■ **Your assignment**
Write out every line below that contains "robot".

■ ■ ■ ■ ■ ■ ■

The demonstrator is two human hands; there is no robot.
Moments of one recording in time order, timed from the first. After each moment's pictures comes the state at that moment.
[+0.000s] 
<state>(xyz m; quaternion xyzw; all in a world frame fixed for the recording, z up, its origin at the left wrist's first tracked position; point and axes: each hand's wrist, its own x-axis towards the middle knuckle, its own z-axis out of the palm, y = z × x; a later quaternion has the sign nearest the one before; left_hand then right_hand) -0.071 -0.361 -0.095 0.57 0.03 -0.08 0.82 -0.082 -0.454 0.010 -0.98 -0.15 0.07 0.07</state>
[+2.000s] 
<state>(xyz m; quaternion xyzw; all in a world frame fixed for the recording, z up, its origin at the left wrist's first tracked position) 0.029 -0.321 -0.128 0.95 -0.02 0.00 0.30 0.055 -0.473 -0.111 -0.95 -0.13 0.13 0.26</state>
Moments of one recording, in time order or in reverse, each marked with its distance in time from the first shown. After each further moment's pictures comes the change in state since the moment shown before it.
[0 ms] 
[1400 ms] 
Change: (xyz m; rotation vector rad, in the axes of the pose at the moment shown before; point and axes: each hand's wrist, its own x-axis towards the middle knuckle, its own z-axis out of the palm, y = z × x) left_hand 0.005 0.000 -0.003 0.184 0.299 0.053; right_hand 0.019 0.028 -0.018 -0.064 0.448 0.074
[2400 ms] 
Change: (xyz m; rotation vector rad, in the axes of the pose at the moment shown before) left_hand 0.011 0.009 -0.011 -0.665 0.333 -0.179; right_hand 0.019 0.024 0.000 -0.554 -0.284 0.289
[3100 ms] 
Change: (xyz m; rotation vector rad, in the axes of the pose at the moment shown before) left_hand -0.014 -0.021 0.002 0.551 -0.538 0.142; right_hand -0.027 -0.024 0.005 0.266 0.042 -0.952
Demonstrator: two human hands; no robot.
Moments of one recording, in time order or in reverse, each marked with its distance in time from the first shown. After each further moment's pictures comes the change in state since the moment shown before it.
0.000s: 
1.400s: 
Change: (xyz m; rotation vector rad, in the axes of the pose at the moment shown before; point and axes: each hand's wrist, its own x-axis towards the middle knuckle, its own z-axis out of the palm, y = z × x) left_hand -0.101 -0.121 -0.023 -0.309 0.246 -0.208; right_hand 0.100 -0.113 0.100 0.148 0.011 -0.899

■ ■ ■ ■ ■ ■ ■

■ **Answer section**
The demonstrator is two human hands; there is no robot.
Demonstrator: two human hands; no robot.

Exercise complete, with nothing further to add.